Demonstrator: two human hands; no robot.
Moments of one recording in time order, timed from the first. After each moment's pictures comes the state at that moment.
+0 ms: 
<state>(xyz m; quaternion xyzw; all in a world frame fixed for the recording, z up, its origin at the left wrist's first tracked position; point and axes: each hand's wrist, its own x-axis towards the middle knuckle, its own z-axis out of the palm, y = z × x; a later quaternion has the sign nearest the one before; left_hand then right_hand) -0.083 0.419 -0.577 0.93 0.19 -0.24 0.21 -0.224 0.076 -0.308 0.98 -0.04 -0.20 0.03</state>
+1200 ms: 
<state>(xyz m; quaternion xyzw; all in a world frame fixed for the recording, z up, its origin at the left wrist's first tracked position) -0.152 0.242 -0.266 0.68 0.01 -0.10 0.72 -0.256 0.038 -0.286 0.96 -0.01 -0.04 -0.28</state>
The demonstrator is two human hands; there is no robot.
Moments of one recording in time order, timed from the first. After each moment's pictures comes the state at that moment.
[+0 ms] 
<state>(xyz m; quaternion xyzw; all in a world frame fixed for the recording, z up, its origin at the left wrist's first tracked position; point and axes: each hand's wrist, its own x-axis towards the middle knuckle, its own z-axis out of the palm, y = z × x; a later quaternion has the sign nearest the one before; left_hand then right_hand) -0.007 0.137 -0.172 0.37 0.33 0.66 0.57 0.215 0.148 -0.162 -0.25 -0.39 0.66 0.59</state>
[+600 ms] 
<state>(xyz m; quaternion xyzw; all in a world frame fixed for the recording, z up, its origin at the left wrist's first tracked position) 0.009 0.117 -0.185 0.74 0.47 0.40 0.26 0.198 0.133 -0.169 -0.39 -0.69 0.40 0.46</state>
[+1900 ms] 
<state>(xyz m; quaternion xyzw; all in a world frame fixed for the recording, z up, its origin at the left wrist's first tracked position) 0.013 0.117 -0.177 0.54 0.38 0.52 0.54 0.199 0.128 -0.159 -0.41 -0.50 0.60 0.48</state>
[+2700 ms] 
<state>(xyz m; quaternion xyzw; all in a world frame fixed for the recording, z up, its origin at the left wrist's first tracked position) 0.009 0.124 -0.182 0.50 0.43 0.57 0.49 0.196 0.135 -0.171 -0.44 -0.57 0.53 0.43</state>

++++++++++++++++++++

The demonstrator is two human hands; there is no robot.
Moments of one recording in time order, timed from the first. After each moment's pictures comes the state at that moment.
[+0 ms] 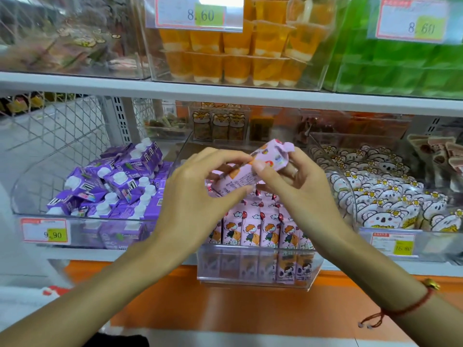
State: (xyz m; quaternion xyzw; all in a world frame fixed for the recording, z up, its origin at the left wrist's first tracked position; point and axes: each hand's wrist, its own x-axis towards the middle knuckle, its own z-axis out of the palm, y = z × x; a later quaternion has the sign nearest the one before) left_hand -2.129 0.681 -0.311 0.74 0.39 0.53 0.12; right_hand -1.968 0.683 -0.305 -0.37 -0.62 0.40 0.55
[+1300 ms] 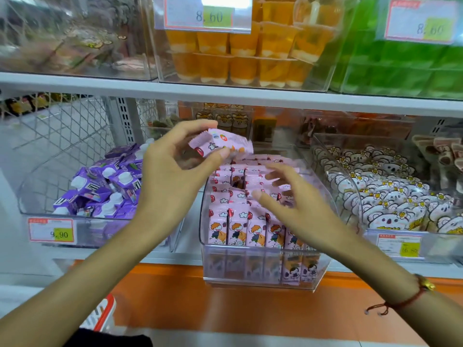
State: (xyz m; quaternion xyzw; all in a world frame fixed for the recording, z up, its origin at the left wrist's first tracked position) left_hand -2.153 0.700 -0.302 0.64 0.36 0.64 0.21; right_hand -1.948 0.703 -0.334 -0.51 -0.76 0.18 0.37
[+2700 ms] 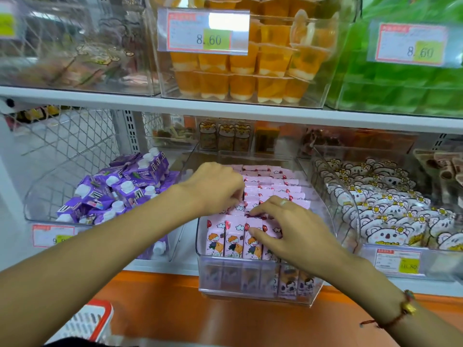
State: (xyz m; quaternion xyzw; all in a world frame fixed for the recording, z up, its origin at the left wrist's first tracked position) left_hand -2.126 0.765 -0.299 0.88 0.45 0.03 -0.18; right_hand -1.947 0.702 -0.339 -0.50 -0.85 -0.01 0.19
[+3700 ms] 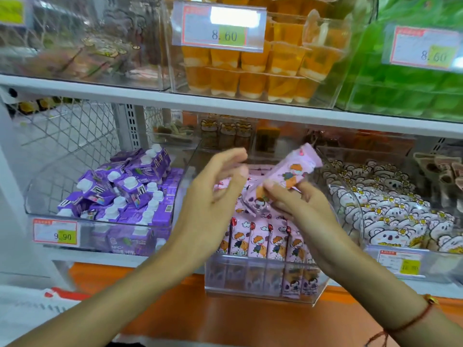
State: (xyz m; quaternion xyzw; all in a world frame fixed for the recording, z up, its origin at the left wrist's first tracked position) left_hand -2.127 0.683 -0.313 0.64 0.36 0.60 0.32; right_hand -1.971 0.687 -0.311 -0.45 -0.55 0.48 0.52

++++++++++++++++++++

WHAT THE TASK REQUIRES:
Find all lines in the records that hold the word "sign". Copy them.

RESULT:
<state>(xyz m; quaternion xyzw; all in a world frame fixed for the recording, z up, its origin at the left wrist's first tracked position; point and axes: each hand's wrist, its own x-axis towards the middle knuckle, its own z-axis out of the palm, y = z × x; a later quaternion has the sign nearest the one before; left_hand then right_hand) -0.083 0.419 -0.577 0.93 0.19 -0.24 0.21 -0.224 0.076 -0.308 0.98 -0.04 -0.20 0.03</state>
<state>(xyz m; quaternion xyzw; all in a world frame fixed for the recording, z up, its origin at the left wrist's first tracked position; point and axes: each hand's wrist, its own x-axis towards the middle knuckle, its own z-axis out of the palm, y = z × x; a later quaternion has the sign nearest the one before; left_hand then right_hand) -0.007 0.137 -0.172 0.37 0.33 0.66 0.57 0.215 0.148 -0.162 -0.25 -0.39 0.66 0.59</state>
State: (xyz m; quaternion xyzw; all in a world frame fixed for the recording, z up, its origin at the left wrist's first tracked position; point and axes: each hand's wrist, its own x-axis towards the middle knuckle, its own z-axis out of the palm, y = z × x; a later quaternion has the sign nearest the one before) left_hand -2.129 0.681 -0.311 0.74 0.39 0.53 0.12; right_hand -1.968 0.683 -0.305 -0.37 -0.62 0.40 0.55

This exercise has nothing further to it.